# Task instructions
Would you reproduce exactly the lines below from the one holding "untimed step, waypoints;" through the one holding "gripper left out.", inclusive, and no others?

# Source material

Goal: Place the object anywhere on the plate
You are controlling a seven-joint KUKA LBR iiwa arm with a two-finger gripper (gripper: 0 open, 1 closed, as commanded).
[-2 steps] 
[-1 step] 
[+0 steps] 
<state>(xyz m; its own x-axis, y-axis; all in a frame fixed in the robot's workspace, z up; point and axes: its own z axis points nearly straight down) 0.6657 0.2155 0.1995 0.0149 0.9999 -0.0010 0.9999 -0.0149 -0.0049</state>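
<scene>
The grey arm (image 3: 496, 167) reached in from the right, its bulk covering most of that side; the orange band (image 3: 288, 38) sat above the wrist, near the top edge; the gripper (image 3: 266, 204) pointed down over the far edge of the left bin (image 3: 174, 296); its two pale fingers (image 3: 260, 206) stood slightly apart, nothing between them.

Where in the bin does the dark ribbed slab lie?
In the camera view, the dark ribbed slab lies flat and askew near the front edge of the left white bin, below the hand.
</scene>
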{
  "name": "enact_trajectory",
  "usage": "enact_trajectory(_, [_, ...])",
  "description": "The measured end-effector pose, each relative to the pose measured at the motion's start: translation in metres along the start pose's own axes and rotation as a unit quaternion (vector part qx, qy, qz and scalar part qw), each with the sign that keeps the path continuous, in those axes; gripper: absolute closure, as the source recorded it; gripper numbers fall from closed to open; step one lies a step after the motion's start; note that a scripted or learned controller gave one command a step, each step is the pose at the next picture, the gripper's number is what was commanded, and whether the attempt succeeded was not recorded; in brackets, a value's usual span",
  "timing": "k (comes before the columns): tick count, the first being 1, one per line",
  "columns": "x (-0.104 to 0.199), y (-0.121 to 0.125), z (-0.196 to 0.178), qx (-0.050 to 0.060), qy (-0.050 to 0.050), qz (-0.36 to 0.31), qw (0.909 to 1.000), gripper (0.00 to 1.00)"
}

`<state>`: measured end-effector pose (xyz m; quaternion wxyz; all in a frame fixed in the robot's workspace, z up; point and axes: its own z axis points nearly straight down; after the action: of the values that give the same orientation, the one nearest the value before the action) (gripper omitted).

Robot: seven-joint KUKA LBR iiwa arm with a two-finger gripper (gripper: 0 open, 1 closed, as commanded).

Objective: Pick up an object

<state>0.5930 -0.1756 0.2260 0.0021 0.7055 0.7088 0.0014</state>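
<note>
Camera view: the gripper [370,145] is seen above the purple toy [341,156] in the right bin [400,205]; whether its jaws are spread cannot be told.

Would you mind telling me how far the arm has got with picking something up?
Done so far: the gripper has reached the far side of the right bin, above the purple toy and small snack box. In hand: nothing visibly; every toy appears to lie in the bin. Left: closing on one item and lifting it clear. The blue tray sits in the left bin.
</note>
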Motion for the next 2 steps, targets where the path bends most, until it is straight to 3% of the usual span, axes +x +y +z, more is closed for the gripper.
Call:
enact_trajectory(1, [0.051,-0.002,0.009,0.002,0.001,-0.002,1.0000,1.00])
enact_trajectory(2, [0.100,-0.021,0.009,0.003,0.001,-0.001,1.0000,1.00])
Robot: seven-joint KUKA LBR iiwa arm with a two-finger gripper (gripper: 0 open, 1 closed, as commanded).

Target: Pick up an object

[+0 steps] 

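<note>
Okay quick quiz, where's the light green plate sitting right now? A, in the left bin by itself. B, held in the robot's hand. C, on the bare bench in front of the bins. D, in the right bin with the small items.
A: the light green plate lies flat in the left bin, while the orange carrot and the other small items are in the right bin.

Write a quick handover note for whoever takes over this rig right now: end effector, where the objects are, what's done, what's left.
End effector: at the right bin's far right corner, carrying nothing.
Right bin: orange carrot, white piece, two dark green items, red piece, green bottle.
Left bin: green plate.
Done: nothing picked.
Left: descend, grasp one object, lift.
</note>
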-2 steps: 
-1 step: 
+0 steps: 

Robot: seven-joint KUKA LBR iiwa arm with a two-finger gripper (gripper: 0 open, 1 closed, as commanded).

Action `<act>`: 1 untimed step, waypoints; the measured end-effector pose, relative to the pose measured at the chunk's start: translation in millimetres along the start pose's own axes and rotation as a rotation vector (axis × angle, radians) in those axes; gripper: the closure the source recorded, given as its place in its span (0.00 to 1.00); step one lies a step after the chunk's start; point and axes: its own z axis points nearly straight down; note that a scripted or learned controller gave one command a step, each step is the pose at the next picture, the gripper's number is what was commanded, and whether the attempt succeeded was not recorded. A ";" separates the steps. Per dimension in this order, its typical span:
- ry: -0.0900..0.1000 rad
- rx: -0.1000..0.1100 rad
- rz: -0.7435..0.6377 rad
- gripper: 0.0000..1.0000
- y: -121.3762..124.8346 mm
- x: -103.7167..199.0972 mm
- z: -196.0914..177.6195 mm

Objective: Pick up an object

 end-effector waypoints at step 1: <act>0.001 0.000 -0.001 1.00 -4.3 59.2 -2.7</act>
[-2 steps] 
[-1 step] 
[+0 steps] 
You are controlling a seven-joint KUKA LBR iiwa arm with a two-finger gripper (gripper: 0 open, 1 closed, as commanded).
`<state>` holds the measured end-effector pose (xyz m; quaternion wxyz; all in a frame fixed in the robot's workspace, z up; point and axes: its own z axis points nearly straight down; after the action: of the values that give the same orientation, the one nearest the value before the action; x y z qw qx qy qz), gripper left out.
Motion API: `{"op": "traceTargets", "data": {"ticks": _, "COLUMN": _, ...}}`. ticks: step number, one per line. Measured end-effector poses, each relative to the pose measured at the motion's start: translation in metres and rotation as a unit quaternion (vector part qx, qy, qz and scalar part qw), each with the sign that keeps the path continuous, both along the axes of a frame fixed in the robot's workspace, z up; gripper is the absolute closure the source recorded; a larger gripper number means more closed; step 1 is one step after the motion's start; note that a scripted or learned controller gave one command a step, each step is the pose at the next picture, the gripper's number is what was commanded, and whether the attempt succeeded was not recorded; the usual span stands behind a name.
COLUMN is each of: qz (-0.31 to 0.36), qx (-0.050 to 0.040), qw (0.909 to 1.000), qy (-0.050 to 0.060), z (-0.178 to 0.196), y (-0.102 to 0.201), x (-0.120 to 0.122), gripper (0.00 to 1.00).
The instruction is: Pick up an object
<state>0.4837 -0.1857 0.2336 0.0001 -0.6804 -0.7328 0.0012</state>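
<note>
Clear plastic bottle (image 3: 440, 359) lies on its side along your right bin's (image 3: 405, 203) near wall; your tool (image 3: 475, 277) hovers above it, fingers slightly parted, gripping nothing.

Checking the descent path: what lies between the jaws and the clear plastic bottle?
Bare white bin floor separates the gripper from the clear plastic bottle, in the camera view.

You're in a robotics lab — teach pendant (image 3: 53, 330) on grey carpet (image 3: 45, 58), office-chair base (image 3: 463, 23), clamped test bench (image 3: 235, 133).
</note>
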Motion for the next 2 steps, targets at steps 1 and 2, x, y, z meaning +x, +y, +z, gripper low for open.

# Written answer
Action `<act>`: 1 untimed step, waypoints; the measured end-effector pose, relative to the pose measured at the chunk's start: translation in millimetres along the start pose's own axes and rotation as a rotation vector (axis × angle, radians) in those axes; gripper: the closure the source recorded, given as its place in its span (0.00 to 1.00); step one lies a step after the chunk's start; point and axes: its own z axis points nearly straight down; note that a scripted or learned controller gave one command a step, each step is the pose at the next picture, the gripper's number is what was commanded, and whether the attempt succeeded was not recorded. A ";" separates the steps. Per dimension in this order, its typical span:
- ry: -0.0900..0.1000 rad
- rx: -0.1000..0.1100 rad
- rz: -0.7435..0.6377 rad
- gripper: 0.0000..1.0000
- y: -121.3762..124.8346 mm
- x: -103.7167..199.0972 mm
- z: -196.0914..177.6195 mm

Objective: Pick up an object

 end-effector waypoints at step 1: <act>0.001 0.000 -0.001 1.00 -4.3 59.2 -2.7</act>
[-2 steps] 
[-1 step] 
[+0 steps] 
You are controlling a seven-joint KUKA LBR iiwa arm with a two-finger gripper (gripper: 0 open, 1 closed, as commanded).
`<state>` holds the measured end-effector pose (xyz m; quaternion wxyz; all in a frame fixed in the robot's workspace, z up; point and axes: its own z axis points nearly straight down; after the action: of the values that give the same orientation, the one nearest the value before the action; x y z qw qx qy qz), gripper left out.

The exercise is done, and nothing more is needed.